The above-mentioned “Permalink” report also stated that Panama “is ruled by ‘a few elite families of European descent’ who share very little of their ill-gotten wealth with the poor. Corruption is institutionalized and rampant.”

“The Canal may be a source of pride for Panamanians, but it is of little benefit to ordinary cictizens. Money trails and tentacles of foreign interests are more twisted than plots in John LeCarre’s ‘The Tailor of Panama’…”

“The 2005 World Development Indicator by the World bank shows that the richest 20 percent earns or spends most of the country’s wealth (60.3 percent), while the poorest 20 percent gets only 2.4 percent of the pie. Between 40 and 50 percent of Panamanians live in poverty or extreme poverty.

“In such a dismal economic climate, ordinary citizens may care very little about the benefits of expanding the Canal. In fact, resistance to the expansion has cropped up in Panama. And there are signs that the government has not only clamped down on the opposition but also bought votes.”

The money First Lady Silvia uses to buy those votes, of course, comes from “an international fund”. The money to “buy” the Canal, of course, also came from “an international fund” … the U.S. taxpayers … the gullible ones who support the “richest 20 percent”.

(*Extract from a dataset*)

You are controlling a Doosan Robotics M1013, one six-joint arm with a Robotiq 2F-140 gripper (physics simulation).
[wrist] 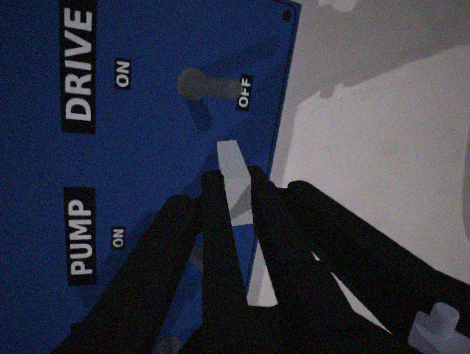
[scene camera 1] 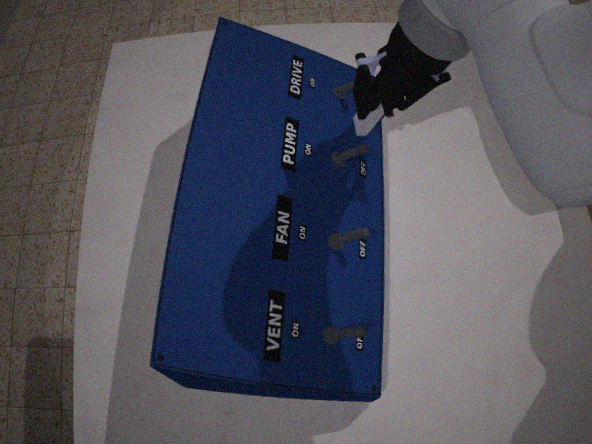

We reminded you earlier of what Nevada’s Senator Paul Laxalt said in his opening day address to the Senate when they were debating the new treaties back in the 70s. His words are just as meaningful today as they were back then, and they’ll be ignored today … as they were back then. He pulled no punches when he said:

“It looks like big business is concerned enough about insuring its investments in Panama to back the treaty. It is no secret that the (ruling) regime is teetering close to the edge of financial collapse. What is less well known is that many U.S. companies have created offshore investment centers in Panama, taking advantage of Panama’s lax banking and tax laws, and pouring literally hundreds of millions of dollars there.”